§ EXERCISE BRIEF
From the line with "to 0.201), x" through the line with "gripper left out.", inclusive, return each line of the data below exactly and leave the rest out.

§ RAW DATA
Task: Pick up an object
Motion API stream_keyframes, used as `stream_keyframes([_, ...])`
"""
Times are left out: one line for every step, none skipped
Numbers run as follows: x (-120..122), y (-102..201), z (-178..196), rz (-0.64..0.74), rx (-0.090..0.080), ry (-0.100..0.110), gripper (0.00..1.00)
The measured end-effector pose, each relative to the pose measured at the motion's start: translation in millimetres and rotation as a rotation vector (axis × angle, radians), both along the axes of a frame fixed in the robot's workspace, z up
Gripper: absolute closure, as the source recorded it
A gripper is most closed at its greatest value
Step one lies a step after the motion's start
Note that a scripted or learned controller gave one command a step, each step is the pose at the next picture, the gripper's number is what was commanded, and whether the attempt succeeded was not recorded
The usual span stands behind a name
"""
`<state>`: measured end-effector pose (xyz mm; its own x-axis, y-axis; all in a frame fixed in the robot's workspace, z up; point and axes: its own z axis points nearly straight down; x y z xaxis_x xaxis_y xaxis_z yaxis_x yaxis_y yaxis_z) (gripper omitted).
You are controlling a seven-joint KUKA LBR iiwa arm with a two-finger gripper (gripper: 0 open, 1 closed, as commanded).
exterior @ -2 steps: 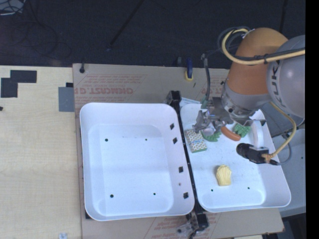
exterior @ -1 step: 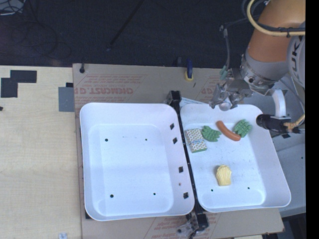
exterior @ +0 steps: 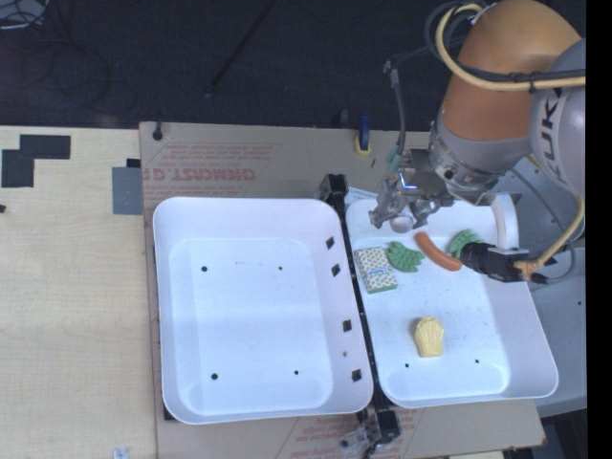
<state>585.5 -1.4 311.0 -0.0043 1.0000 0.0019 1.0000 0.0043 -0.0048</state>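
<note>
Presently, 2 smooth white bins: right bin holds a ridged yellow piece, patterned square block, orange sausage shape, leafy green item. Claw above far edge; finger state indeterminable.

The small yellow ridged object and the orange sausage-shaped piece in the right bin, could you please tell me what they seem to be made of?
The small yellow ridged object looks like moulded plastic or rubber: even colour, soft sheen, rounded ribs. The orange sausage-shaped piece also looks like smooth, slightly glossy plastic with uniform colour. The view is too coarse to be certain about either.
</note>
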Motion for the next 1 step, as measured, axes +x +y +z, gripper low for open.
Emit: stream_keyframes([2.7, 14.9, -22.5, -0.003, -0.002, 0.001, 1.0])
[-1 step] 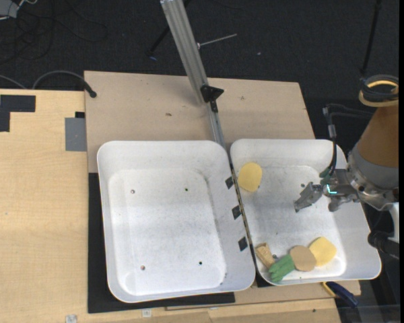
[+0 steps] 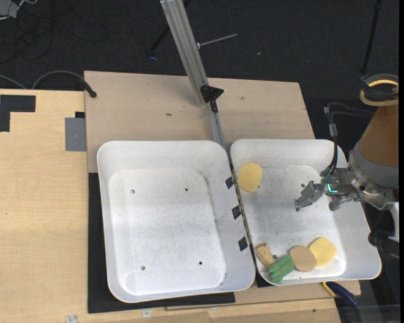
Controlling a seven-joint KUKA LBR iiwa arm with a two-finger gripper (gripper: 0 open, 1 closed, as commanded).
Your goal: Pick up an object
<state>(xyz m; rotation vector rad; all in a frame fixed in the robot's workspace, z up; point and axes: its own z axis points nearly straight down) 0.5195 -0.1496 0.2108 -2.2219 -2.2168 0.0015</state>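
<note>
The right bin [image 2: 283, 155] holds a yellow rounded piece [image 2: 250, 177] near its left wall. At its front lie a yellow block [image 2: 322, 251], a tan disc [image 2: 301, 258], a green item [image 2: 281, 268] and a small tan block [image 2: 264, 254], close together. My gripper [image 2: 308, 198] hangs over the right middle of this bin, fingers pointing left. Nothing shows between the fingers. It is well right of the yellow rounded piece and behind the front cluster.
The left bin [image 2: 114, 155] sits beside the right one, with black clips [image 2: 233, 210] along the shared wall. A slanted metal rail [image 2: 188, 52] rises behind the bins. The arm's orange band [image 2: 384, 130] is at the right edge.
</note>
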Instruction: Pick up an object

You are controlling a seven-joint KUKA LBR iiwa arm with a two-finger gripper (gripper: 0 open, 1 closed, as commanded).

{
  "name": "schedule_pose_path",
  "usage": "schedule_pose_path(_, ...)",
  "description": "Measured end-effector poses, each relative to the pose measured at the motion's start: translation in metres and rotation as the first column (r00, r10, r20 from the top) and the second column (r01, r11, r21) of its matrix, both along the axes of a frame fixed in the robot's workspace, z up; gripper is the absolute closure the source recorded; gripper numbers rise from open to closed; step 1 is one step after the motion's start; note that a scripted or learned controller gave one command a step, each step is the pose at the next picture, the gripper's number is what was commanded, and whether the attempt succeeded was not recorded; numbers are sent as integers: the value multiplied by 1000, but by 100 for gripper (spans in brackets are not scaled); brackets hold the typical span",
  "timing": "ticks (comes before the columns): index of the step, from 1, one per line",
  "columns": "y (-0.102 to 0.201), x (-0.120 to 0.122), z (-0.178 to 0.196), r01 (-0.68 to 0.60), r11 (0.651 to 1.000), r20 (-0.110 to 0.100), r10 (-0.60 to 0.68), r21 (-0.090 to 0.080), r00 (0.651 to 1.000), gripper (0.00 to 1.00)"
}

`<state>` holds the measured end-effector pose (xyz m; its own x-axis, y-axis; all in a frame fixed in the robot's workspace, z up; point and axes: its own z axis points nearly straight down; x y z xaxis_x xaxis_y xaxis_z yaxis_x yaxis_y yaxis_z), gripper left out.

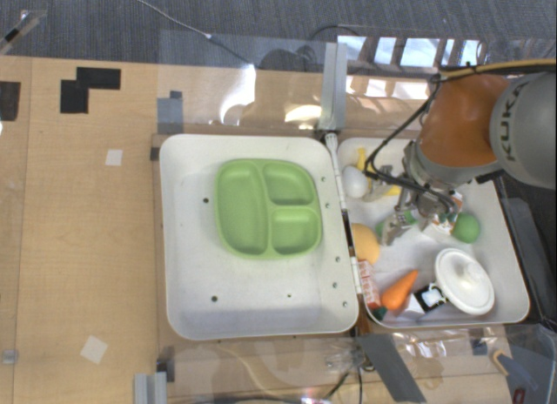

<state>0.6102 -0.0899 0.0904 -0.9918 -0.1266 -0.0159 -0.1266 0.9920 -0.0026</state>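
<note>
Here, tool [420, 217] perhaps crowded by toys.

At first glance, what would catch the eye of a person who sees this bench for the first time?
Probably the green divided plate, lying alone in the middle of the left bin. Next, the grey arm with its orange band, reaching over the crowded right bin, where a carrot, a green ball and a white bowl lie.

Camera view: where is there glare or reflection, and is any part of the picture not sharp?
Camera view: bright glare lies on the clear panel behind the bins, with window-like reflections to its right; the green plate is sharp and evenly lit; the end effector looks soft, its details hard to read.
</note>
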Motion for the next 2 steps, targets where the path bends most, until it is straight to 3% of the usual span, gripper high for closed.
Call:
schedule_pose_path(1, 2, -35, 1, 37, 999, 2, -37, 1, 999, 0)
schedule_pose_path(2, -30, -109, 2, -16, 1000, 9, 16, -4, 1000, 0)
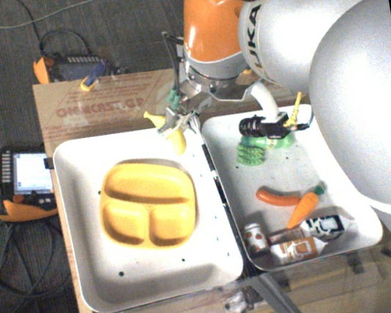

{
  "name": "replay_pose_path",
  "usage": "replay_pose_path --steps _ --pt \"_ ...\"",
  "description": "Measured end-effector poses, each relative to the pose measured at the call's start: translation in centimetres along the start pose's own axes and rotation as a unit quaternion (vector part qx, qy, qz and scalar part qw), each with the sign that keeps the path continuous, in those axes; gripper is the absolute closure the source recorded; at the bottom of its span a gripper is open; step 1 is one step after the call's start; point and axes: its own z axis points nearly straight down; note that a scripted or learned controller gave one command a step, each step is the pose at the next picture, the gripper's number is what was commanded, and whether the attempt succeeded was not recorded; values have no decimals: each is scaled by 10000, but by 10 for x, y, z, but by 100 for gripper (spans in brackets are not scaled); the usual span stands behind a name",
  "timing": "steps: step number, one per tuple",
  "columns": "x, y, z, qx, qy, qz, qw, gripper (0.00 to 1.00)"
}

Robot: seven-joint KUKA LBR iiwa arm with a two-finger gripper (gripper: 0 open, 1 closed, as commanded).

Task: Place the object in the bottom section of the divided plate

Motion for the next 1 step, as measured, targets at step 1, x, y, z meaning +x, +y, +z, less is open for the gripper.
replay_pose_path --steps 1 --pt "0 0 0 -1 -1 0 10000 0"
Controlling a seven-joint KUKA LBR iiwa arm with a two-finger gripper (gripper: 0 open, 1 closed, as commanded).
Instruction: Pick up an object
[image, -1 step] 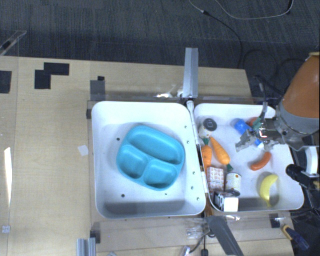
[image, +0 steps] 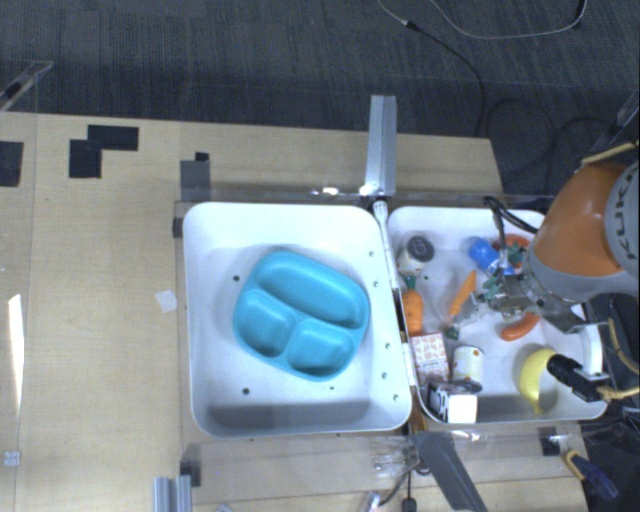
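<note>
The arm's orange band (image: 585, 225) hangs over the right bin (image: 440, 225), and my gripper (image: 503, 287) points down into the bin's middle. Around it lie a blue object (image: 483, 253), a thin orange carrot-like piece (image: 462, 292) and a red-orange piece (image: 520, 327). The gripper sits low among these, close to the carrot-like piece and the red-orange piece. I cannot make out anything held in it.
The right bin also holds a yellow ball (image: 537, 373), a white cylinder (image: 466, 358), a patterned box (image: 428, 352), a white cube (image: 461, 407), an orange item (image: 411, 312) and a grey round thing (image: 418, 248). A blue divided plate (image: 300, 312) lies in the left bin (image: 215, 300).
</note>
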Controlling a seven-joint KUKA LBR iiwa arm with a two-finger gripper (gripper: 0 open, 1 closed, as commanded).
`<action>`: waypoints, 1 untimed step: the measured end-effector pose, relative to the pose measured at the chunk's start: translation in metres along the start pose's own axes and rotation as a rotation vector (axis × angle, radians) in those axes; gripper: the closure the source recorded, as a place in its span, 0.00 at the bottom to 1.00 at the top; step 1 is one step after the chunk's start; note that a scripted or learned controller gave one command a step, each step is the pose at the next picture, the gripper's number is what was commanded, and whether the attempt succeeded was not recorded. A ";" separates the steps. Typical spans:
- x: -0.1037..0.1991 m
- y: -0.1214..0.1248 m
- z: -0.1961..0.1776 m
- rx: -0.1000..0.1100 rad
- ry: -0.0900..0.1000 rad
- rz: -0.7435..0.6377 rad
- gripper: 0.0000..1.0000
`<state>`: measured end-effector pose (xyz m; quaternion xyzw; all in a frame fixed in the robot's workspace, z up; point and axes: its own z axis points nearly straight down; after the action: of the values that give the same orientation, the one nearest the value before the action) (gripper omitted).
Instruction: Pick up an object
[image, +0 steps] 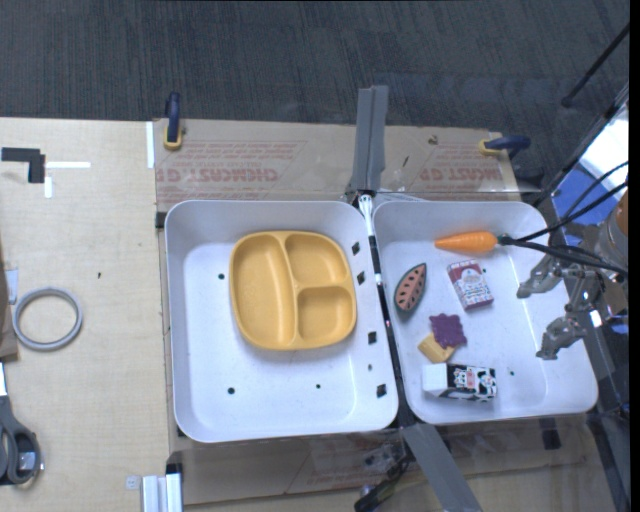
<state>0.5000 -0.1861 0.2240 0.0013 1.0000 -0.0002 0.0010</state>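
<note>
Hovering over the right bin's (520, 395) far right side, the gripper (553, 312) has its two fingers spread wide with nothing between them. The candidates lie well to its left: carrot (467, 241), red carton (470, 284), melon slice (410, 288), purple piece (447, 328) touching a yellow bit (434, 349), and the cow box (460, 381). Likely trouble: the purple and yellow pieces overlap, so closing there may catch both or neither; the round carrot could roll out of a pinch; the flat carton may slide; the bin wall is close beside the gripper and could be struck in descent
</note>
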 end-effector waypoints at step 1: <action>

§ RESPONSE AREA
  "columns": "y (-0.102 to 0.201), x (-0.120 to 0.122), z (-0.178 to 0.196), r01 (-0.68 to 0.60), r11 (0.651 to 1.000), r20 (-0.110 to 0.100), r10 (-0.60 to 0.68), r21 (-0.090 to 0.080), r00 (0.651 to 1.000), gripper (0.00 to 1.00)"
}

`<state>` holds the measured end-effector pose (xyz m; its own x-axis, y-axis; all in a frame fixed in the robot's workspace, z up; point and axes: its own z axis points nearly straight down; x y z xaxis_x xaxis_y xaxis_z yaxis_x yaxis_y yaxis_z), gripper left out.

This exercise requires no further work.